**Work request:** Show each line of the data below in which "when" occurs.

**Information supplied:**
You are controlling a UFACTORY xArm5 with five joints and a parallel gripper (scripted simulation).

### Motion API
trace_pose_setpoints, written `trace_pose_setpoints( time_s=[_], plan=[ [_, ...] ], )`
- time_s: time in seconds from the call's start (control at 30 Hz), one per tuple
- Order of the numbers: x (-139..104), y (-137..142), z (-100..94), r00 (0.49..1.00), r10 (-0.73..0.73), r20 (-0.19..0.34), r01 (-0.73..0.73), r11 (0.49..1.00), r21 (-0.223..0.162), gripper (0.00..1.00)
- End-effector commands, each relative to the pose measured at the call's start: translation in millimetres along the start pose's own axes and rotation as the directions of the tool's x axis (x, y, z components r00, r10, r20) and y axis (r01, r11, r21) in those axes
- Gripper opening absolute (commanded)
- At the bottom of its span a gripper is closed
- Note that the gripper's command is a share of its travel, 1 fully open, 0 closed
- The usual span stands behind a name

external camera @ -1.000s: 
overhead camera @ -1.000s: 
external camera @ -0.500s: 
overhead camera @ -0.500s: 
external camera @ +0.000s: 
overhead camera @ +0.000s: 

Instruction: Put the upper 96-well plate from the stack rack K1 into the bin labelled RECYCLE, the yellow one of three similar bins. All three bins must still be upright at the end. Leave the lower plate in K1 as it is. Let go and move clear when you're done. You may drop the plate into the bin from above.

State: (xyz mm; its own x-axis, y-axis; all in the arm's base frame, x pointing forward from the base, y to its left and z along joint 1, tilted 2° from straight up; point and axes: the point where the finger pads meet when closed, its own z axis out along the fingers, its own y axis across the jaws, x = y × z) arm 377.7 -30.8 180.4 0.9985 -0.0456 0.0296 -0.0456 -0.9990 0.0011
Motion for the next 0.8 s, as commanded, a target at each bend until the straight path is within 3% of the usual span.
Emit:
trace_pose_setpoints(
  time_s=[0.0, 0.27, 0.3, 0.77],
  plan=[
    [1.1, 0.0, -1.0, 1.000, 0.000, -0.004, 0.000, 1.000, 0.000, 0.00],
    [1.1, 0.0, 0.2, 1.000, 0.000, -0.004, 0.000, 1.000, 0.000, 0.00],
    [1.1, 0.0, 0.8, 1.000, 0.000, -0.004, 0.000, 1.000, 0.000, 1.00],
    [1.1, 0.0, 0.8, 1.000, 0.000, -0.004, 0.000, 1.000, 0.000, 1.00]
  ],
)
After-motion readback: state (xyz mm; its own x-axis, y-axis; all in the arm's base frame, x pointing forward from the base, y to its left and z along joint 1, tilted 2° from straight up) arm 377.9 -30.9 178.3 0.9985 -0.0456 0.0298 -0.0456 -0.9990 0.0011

**Completed exercise:**
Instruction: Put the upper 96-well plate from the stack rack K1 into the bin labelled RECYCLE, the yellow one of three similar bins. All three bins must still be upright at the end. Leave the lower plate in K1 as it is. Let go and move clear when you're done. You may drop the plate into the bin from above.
State: (xyz mm; its own x-axis, y-axis; all in the arm's base frame, x pointing forward from the base, y to its left and z along joint 1, tilted 2° from straight up; point and axes: the point where the finger pads meet when closed, its own z axis out along the fingers, its own y axis across the jaws, x = y × z) arm 377.7 -30.8 180.4 0.9985 -0.0456 0.0296 -0.0456 -0.9990 0.0011

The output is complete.